(Beginning of Provided records)

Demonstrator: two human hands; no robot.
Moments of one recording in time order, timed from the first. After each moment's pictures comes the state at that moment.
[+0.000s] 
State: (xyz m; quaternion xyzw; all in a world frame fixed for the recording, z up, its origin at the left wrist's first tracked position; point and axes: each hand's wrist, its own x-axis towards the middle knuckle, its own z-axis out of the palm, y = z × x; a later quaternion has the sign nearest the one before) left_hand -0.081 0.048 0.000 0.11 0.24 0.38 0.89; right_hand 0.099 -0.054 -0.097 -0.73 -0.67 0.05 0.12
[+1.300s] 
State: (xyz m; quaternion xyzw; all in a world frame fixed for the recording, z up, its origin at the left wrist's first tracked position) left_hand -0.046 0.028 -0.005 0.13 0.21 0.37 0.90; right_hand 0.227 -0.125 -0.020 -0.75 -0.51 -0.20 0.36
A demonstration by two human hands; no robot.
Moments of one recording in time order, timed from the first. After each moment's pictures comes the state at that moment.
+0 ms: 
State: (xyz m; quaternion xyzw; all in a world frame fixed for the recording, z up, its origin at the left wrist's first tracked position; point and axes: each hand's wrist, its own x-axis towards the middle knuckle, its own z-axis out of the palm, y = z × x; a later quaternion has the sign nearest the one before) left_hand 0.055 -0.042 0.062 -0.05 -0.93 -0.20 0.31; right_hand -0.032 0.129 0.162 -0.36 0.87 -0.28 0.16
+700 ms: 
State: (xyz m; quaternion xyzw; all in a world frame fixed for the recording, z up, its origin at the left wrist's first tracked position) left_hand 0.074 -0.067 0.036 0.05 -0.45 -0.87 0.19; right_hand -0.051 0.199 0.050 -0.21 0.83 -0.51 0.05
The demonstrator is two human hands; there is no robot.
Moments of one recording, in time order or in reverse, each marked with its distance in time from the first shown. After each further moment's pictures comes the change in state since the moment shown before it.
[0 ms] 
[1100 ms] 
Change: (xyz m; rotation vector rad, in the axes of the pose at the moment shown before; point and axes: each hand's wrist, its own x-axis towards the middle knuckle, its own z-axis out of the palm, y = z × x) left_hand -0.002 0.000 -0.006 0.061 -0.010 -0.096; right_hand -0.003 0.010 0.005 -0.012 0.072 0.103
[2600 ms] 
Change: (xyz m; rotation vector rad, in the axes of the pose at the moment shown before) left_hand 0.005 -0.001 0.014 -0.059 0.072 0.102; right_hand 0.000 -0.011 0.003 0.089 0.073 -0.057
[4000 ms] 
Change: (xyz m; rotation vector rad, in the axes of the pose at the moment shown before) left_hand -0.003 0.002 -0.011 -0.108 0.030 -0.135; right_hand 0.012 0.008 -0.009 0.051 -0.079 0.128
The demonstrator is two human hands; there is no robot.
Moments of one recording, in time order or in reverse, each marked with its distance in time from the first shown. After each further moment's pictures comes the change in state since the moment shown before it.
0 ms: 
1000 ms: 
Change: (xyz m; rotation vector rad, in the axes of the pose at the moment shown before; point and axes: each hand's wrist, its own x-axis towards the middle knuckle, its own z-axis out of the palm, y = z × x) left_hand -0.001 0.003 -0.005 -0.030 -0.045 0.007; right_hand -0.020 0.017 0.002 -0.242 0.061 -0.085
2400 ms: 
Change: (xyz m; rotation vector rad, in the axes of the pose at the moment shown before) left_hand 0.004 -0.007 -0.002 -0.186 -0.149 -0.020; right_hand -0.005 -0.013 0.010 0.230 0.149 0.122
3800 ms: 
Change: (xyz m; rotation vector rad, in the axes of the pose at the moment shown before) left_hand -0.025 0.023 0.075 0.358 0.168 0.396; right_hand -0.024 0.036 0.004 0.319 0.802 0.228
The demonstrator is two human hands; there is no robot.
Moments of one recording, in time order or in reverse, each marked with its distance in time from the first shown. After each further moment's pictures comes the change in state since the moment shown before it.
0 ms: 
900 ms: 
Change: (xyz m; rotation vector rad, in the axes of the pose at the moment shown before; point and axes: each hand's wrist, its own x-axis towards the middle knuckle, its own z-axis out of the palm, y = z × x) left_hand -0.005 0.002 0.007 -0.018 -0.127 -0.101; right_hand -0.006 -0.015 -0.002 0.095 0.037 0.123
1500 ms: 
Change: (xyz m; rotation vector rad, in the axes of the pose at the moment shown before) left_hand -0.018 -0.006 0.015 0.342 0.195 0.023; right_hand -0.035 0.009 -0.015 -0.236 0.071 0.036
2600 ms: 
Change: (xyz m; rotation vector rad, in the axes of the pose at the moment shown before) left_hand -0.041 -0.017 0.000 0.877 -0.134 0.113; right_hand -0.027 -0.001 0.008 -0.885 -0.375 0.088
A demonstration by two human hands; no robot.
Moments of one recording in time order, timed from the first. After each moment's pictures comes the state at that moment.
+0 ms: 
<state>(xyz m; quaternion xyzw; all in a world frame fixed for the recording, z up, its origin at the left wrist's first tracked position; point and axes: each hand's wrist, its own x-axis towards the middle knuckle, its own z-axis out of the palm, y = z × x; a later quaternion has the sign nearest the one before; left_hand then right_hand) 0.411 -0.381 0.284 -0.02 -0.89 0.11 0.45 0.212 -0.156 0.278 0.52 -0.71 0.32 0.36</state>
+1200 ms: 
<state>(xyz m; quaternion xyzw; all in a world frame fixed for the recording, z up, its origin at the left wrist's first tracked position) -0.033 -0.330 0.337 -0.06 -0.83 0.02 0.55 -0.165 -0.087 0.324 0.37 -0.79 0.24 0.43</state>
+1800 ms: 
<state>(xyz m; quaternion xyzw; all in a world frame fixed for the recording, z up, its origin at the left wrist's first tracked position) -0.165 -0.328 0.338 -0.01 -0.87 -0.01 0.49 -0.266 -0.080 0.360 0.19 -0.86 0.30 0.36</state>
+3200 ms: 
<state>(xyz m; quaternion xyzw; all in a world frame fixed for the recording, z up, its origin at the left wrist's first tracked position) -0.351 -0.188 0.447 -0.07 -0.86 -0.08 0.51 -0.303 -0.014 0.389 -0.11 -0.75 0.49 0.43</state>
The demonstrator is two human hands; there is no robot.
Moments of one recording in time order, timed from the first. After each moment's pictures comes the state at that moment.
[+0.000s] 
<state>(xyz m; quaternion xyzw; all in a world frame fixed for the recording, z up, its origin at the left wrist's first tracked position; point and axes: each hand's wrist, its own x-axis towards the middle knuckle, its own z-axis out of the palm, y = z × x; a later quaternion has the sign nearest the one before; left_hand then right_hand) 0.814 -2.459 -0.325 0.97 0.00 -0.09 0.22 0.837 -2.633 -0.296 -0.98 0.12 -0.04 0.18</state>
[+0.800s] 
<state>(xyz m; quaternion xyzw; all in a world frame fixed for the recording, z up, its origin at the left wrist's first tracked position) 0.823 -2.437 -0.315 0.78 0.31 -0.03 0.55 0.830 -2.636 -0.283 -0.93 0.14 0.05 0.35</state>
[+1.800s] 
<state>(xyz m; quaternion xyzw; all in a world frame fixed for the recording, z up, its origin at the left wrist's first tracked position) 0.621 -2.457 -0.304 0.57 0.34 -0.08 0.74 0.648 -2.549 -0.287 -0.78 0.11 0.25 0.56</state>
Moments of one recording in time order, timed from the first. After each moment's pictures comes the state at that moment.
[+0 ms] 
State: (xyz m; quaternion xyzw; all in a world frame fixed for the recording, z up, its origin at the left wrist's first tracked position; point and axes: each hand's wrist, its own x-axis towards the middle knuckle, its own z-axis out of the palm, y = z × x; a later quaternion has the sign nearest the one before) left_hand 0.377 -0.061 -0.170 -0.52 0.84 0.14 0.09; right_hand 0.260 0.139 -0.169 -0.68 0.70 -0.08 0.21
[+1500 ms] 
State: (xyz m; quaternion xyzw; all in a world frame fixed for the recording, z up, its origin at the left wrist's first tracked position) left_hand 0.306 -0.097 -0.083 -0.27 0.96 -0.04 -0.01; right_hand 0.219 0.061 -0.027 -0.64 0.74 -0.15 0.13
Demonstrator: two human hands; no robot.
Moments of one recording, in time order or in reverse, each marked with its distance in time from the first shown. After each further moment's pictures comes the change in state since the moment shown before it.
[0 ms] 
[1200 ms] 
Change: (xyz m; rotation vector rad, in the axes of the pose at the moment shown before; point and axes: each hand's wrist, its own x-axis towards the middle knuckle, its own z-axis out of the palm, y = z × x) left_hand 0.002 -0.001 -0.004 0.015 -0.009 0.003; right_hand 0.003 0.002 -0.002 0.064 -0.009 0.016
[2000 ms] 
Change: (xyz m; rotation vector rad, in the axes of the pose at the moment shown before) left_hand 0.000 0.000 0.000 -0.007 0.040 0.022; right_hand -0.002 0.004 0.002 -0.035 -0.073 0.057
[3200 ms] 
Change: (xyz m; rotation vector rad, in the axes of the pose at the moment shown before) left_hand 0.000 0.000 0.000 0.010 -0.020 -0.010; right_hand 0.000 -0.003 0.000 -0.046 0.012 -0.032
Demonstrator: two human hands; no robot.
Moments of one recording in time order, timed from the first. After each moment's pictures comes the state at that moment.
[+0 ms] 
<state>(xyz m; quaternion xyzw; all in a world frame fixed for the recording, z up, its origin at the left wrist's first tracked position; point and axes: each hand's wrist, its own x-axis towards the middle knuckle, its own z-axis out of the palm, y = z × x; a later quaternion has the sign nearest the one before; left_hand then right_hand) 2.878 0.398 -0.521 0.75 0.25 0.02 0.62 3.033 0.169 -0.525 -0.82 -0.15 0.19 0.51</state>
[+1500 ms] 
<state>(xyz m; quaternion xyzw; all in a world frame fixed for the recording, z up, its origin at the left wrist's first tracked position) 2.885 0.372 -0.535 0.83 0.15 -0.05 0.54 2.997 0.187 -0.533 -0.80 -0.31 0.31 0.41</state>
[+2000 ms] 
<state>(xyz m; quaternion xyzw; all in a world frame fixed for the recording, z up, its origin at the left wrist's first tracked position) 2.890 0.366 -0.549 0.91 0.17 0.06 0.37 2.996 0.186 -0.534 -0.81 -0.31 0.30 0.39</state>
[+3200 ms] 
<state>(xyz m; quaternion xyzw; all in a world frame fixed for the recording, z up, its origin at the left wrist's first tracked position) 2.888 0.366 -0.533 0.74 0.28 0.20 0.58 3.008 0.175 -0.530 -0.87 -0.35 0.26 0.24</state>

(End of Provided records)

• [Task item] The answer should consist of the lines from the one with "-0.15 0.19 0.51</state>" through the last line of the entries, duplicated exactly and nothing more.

• [Solution for this exercise]
<state>(xyz m; quaternion xyzw; all in a world frame fixed for the recording, z up, its origin at the left wrist's first tracked position; point and axes: each hand's wrist, its own x-axis towards the middle knuckle, its own z-axis out of the palm, y = z × x; a later quaternion has the sign nearest the one before; left_hand then right_hand) 2.878 0.398 -0.521 0.75 0.25 0.02 0.62 3.033 0.169 -0.525 -0.82 -0.15 0.19 0.51</state>
[+1500 ms] 
<state>(xyz m; quaternion xyzw; all in a world frame fixed for the recording, z up, its origin at the left wrist's first tracked position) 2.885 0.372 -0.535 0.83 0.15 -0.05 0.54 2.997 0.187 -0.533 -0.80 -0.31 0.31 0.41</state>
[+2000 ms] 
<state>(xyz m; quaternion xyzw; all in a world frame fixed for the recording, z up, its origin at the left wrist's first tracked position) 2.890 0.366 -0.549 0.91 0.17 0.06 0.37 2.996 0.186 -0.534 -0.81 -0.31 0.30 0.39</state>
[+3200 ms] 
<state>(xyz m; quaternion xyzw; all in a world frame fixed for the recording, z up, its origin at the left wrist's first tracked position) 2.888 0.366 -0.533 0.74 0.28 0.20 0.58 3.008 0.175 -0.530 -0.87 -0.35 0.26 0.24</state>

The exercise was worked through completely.